### EXERCISE GOAL
Set down, word for word, every line of the listing below, starting with the one that contains "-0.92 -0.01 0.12" and ending with the final line. Include nothing else.

### LISTED RECORDS
■ ■ ■ ■ ■ ■ ■
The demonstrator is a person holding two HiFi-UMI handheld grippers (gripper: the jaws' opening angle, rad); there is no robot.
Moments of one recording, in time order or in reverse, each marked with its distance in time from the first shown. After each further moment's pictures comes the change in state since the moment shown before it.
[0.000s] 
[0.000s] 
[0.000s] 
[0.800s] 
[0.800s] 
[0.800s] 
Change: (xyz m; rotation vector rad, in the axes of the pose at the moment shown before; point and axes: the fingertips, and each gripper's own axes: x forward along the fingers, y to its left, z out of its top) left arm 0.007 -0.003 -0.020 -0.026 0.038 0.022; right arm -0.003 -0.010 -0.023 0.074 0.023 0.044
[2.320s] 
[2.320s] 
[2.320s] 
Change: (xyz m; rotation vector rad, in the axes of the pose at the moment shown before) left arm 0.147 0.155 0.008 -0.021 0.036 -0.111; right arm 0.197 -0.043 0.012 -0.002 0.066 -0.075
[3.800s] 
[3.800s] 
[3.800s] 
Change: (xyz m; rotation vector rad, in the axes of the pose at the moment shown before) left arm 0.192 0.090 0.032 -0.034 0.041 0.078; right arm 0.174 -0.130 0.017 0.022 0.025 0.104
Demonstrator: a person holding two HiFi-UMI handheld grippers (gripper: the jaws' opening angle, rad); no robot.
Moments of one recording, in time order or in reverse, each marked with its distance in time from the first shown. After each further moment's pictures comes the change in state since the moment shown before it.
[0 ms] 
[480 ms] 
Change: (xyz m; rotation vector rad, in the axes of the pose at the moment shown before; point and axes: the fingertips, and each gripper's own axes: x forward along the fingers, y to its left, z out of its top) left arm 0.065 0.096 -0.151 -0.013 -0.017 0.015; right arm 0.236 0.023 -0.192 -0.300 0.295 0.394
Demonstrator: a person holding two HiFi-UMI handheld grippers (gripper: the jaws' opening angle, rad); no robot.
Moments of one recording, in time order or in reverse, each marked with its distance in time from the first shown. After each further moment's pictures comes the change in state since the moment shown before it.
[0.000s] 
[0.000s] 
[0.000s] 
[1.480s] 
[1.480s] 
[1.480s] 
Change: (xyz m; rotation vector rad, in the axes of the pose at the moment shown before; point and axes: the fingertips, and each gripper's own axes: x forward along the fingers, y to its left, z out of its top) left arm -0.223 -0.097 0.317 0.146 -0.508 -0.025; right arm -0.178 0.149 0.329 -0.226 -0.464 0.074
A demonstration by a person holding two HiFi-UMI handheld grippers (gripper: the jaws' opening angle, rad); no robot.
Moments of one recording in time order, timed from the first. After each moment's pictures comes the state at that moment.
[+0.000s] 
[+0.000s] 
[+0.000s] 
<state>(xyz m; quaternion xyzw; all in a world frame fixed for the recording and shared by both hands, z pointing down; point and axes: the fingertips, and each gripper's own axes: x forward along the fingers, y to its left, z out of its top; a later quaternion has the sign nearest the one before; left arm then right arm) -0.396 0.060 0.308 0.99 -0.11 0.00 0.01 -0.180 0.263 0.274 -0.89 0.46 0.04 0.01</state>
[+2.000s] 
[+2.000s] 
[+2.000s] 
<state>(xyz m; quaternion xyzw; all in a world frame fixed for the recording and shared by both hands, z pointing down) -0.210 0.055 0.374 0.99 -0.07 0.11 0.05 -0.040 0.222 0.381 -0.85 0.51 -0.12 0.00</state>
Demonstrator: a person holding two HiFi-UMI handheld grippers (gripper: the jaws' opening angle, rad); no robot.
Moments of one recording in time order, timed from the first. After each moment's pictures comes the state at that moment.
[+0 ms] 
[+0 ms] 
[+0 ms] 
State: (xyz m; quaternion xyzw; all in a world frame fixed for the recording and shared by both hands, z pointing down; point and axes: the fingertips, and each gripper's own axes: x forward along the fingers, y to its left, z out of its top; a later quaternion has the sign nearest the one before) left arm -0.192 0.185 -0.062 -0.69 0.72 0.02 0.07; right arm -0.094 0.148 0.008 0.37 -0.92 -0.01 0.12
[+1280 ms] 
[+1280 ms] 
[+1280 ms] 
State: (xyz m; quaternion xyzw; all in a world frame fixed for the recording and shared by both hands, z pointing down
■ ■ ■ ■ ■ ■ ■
### YOUR SOLUTION
State: (xyz m; quaternion xyzw; all in a world frame fixed for the recording and shared by both hands, z pointing down; point and axes: the fingertips, and each gripper's own axes: x forward along the fingers, y to its left, z out of its top; a later quaternion has the sign nearest the one before) left arm -0.192 0.185 -0.062 -0.69 0.72 0.02 0.07; right arm -0.094 0.148 0.008 0.37 -0.92 -0.01 0.12
[+1280 ms] 
[+1280 ms] 
[+1280 ms] 
State: (xyz m; quaternion xyzw; all in a world frame fixed for the recording and shared by both hands, z pointing down

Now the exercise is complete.